The percentage is most useful when compared across SKUs, vendors, warehouses, or planning periods:

  • 0% means no stock-outs were expected or observed during the measured period.
  • Higher values indicate greater inventory risk and a higher likelihood of lost sales, backorders, delayed fulfillment, or production interruptions.
  • Trend direction matters just as much as the single number. A falling stock-out probability usually indicates inventory planning is improving.

In a simple request-level view, the complement of stock-out probability is the probability that inventory is available when requested:

P_{in\text{-}stock} = 100 - PS

This can help with service discussions. For example, a stock-out probability of 2.5% corresponds to an in-stock probability of 97.5% for the same request definition. Keep in mind that this is not always the same as fill rate, which measures the share of units filled immediately rather than the share of requests that encountered any shortage.

What Drives Stock-Out Probability?

  • Demand variability: unpredictable spikes increase the chance that on-hand inventory will be exhausted before replenishment arrives.
  • Lead time: longer or inconsistent supplier lead times create a bigger exposure window.
  • Reorder point settings: ordering too late raises the risk of running out before the next shipment is received.
  • Safety stock levels: insufficient buffer stock leaves little protection against forecast error or delivery delays.
  • Supplier reliability: missed shipments, partial deliveries, and quality issues can all increase stock-out events.
  • Inventory accuracy: incorrect counts can make inventory appear available when it is not.

How to Reduce Stock-Out Probability

  • Increase safety stock for items with volatile demand or unstable supply.
  • Adjust reorder points to reflect actual lead time and demand during lead time.
  • Review forecast accuracy by SKU, season, and location.
  • Shorten replenishment cycles where possible.
  • Improve supplier performance and use alternate vendors for critical items.
  • Segment inventory so high-value or high-velocity items receive tighter control.
  • Audit inventory records regularly to reduce shrinkage and data errors.

Important Notes

  • Do not mix definitions.
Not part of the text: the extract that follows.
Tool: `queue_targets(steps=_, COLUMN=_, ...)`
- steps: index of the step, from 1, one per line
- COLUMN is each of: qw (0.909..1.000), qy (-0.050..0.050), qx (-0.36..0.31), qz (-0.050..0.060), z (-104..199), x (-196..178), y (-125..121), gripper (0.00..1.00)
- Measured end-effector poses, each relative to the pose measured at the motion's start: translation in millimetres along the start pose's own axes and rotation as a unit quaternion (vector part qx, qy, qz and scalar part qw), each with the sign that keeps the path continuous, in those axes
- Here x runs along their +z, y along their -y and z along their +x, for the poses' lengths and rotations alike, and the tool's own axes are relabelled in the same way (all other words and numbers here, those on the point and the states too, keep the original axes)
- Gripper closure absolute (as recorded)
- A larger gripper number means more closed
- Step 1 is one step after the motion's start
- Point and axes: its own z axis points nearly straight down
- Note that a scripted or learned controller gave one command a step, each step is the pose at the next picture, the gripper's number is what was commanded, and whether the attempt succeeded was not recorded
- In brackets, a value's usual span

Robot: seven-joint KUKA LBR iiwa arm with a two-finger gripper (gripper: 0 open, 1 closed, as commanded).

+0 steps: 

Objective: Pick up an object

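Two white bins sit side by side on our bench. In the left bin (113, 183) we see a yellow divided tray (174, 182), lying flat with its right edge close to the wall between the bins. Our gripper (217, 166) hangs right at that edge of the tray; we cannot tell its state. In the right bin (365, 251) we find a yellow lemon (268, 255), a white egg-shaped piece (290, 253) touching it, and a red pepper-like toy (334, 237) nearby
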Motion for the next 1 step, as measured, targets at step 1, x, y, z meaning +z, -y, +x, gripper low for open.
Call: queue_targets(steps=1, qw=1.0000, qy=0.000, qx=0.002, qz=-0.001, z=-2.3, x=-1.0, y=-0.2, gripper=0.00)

If the numerator counts stock-out orders, the denominator must count total orders, not units sold.
  • The denominator cannot be zero. If there are no demand requests, the probability is undefined.
  • Use matching time periods. Monthly stock-outs should be divided by monthly demand requests, not quarterly demand.
  • Separate chronic and one-time issues. A one-off supplier failure can distort the percentage if the sample size is small.
  • Analyze by item when possible. Aggregating all products can hide serious problems in fast-moving or high-margin SKUs.

Why This Metric Matters

Stock-out probability is useful because it converts inventory availability into a clear percentage that can be tracked over time. It supports better purchasing decisions, better customer service planning, and better working-capital control. Whether you manage retail inventory, e-commerce fulfillment, manufacturing materials, or spare parts, this metric gives a quick way to evaluate how often demand may go unserved.